■ **Task directions**
Please set down exactly the lines of the listing below from the line containing "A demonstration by" through the line containing "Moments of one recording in", both lines included, leaving out all other lines.
________________________
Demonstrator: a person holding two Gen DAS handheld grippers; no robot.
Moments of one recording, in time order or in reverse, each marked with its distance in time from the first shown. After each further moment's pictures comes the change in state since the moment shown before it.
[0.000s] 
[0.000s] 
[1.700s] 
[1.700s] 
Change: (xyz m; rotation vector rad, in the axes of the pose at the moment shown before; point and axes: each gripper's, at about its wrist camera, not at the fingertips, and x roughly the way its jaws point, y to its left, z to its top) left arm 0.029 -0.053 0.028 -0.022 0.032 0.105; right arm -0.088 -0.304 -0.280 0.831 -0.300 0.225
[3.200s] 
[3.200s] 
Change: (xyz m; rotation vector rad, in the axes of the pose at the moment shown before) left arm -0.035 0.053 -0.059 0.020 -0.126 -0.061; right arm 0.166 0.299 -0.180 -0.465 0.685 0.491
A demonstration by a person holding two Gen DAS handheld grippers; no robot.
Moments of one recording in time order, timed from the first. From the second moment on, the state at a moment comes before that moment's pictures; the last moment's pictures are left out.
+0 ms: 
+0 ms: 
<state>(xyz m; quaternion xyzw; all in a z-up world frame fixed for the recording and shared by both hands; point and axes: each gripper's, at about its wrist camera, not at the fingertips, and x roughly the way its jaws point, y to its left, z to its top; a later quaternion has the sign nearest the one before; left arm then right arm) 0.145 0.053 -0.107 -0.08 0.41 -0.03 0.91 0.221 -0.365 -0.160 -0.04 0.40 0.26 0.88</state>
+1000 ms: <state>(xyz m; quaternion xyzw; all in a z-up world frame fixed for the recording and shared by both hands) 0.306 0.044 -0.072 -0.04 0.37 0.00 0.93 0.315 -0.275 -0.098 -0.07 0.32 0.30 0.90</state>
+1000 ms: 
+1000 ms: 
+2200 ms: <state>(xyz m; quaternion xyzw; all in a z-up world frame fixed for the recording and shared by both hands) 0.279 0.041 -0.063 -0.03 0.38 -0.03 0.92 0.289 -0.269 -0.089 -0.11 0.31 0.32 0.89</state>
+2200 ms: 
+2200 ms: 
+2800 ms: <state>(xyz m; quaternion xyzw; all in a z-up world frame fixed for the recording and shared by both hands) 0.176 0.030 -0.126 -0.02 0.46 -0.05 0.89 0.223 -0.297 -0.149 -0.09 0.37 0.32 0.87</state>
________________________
■ **Result of this task**
A demonstration by a person holding two Gen DAS handheld grippers; no robot.
Moments of one recording in time order, timed from the first. From the second moment on, the state at a moment comes before that moment's pictures; the last moment's pictures are left out.

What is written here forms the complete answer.